Uyghur Woman in the Netherlands Reveals She Leaked Documents on China’s ‘Re-education’ Camps
By Carl Samson
An Uyghur woman living in the Netherlands has claimed responsibility for leaking the secret documents that detailed operations within “re-education” camps in Xinjiang.
The Chinese documents, allegedly printed in 2017, made headlines in the global community last month after being published by the International Consortium of Investigative Journalists (ICIJ), which verified their contents through multiple sources.
The 24-page set of documents revealed inner workings in the controversial facilities, such as rules Uyghur and other ethnic minority “students” must abide by and standards they must meet to “graduate” from their prison-like conditions.
“The guards told me that I must obey every rule at the center,” former detainee Zumrat Dawut, 37, told NBC News. “This was prison. That’s what it was.”
A week after the documents had leaked, Asiye Abdulaheb, an Uyghur woman living in the Netherlands, came forward as a source.
Abdulaheb, 46, is the final link in a short chain of people who found the documents and passed them on, according to Dutch newspaper De Volkskrant.
“I posted a screenshot of one of these documents on Twitter, hoping that a journalist or some expert would find me,” she told the outlet.
Despite her “somewhat clumsy” move, Abdulaheb managed to get in touch with German data researcher Adrian Zenz, who has been studying the Xinjiang issue for years.
Abdulaheb, who applied for asylum in the Netherlands in 2009, is now a fully-integrated Dutch citizen. She and her ex-husband, fellow refugee Jasur Abibula, have two children.
Before life in the Netherlands, Abdulaheb functioned within the Chinese political system. She worked for government institutions, while some of her family are members of the ruling Communist Party.
Abdulaheb has not revealed her motives for leaving China, but she is determined to expose the documents at the expense of her own life. She has since received threats, with one of them warning “You’ll end up in pieces in the black garbage bin in your front garden.”
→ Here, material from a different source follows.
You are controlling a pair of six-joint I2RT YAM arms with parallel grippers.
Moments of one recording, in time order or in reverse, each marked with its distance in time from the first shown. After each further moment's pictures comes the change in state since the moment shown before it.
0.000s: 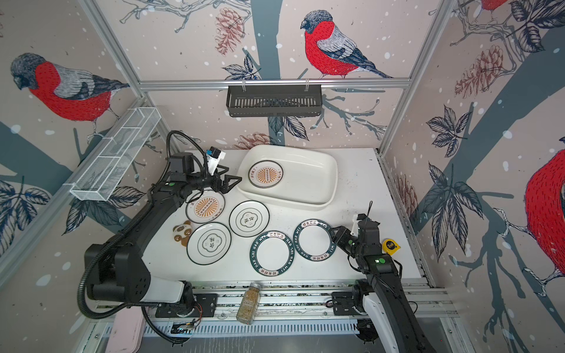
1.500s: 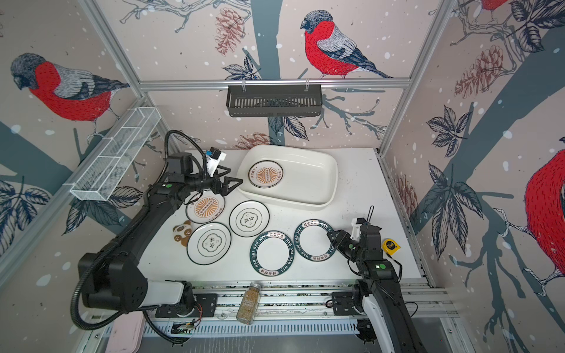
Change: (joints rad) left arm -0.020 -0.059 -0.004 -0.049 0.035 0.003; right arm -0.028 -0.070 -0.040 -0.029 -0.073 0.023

“And I have exactly such a garbage bin. But these documents have to be published, even if it kills me,” she told the Volkskrant.
While Abdulaheb is not afraid of losing her life, she is worried about her family. Aside from threatening messages, she has also received scary phone calls and saw “vague acquaintances” suddenly turn up.
“If something happens to her now, it will become a new story,” Zenz told The New York Times. “Silence would have been so much worse.”
Abdulaheb and her family have since sought protection from the local police. Despite the burden, she is glad to have come forward to help her people.
“I have told everything. My mind is calm now,” she told the Times.
China has since slammed the leaked documents — including a 403-page set exposed earlier by The New York Times — as “fake news” and “underhanded tricks” that sensationalize issues in Xinjiang.
Responding to Abdulaheb’s worries, an editorial piece from the Chinese state-owned Global Times argued that she should instead “be wary of risks from [the] West.”
“If Abdulaheb is worried about her safety, we advise her to guard against U.S. intelligence agencies and extreme Xinjiang secessionist forces. They may exploit her to stir up extreme incidents in order to frame the Chinese government,” the outlet wrote.
“No matter what she has done, we wish that she is safe in the Netherlands. She already jeopardized China’s national interests, and any harm to her safety will not undo the damage. China has no incentive to do any harm to her. But it’s different for U.S. intelligent agencies and Xinjiang secessionist forces. Even in Western media, there may be people who wish to see something happen to her. This is the real risk that Abdulaheb should seriously watch.”
Meanwhile, the regional government in Xinjiang has been deleting data, destroying documents, tightening information control and holding high-level meetings in response to the leaks, four sources with contacts told the Associated Press.
“They became much more serious about the transfer of information,” one claimed.